/ 25 October 1996

SA stole documents

David Beresford

WHATEVER the cause of the Samora Machel air crash, there is one scandal involving the actions of the South African authorities which has not been fully exposed – relating to Mozambique state documents on board the aircraft.

A little more than a week after the crash a diplomatic row blew up with allegations by South Africa that Mozambique and Zimbabwe had been plotting to overthrow the Banda government.

The claims were based on the minutes of a meeting in Maputo three days before the crash. They recorded a meeting between Machel and the commander in chief of the Zimbabwe armed forces, General Rex Nhongo. The then foreign minister, Pik Botha, said the minutes of the meeting had been found in the aircraft wreckage.

In evidence to the Margo inquiry, a senior official in the South African Department of Foreign Affairs, Neil van Heerden, said that when he arrived on the scene of the disaster “things were strewn all over and appeared to be in the original positions in which they landed at the crash”.

Subsequently – as Van Heerden related it – a strong wind blew up. A Mozambican Cabinet minister at the scene, Colonel Sergio Viera, had said the scattered documents appeared to be Machel’s personal papers and state documents.
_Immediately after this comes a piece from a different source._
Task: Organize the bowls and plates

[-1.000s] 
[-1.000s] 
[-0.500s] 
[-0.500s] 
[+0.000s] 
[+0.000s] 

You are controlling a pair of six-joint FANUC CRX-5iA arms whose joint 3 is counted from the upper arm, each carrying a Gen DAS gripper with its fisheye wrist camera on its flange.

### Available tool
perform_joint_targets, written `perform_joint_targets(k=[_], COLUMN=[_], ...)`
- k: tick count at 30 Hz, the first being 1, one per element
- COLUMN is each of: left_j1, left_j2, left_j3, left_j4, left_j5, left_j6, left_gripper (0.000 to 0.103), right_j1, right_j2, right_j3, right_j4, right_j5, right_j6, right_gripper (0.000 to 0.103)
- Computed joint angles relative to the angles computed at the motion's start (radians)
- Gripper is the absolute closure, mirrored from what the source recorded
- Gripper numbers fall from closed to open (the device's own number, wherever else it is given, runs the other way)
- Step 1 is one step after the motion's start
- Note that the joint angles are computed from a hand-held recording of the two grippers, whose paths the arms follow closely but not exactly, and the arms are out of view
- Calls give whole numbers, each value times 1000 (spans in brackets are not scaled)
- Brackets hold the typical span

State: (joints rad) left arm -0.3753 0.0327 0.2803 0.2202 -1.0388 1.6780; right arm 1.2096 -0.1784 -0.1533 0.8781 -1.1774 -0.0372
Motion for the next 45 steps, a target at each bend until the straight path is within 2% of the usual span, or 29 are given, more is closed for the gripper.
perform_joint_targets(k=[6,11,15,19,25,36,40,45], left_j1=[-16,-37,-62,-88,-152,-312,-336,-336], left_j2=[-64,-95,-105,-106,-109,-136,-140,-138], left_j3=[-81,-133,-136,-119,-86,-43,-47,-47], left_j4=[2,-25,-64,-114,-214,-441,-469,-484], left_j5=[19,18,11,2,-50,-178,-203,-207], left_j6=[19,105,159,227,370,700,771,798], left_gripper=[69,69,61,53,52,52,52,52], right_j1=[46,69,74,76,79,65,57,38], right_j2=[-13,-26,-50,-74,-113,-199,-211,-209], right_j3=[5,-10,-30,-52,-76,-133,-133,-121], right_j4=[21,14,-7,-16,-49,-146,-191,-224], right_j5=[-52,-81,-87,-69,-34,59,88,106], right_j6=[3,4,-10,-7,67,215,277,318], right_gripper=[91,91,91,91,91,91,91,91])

He had asked Pik Botha if they (the Mozambicans) could remove them before they blew away.

Botha, after consultation with the South African commissioner of police, had agreed.

Van Heerden went on to say that the commissioner of police had added “that these documents had been photocopied for the purpose of the further investigation and therefore the original documents could be handed back”. The point was not explored further by the commission.

This evidence supports an interview carried by the Mozambican news agency, AIM, on October 27 1986 with a survivor of the crash. The survivor complained that police who were first to arrive on the scene ignored the injured and instead concentrated on collecting and taking away documents, including two diplomatic bags.

This action by the police would appear to have been a breach of aviation legislation prohibiting any disturbance of an accident site without permission of an official investigating team.

It also seems to have been a breach of diplomatic immunity which provides for the complete inviolability of a foreign head of state.

A more serious issue is raised, however. The crash took place in a remote area. To have copied the documents the police at the scene would have had to bundle them into a vehicle and drive them to Komatipoort, the nearest town with a photostat machine.

But Van Heerden’s insistence that the documents in question were strewn around the ground implies that the police brought them back to the crash site and re-distributed them on the ground – a conspiracy to mislead. It also raises questions as to whether there was any other tampering with the wreckage.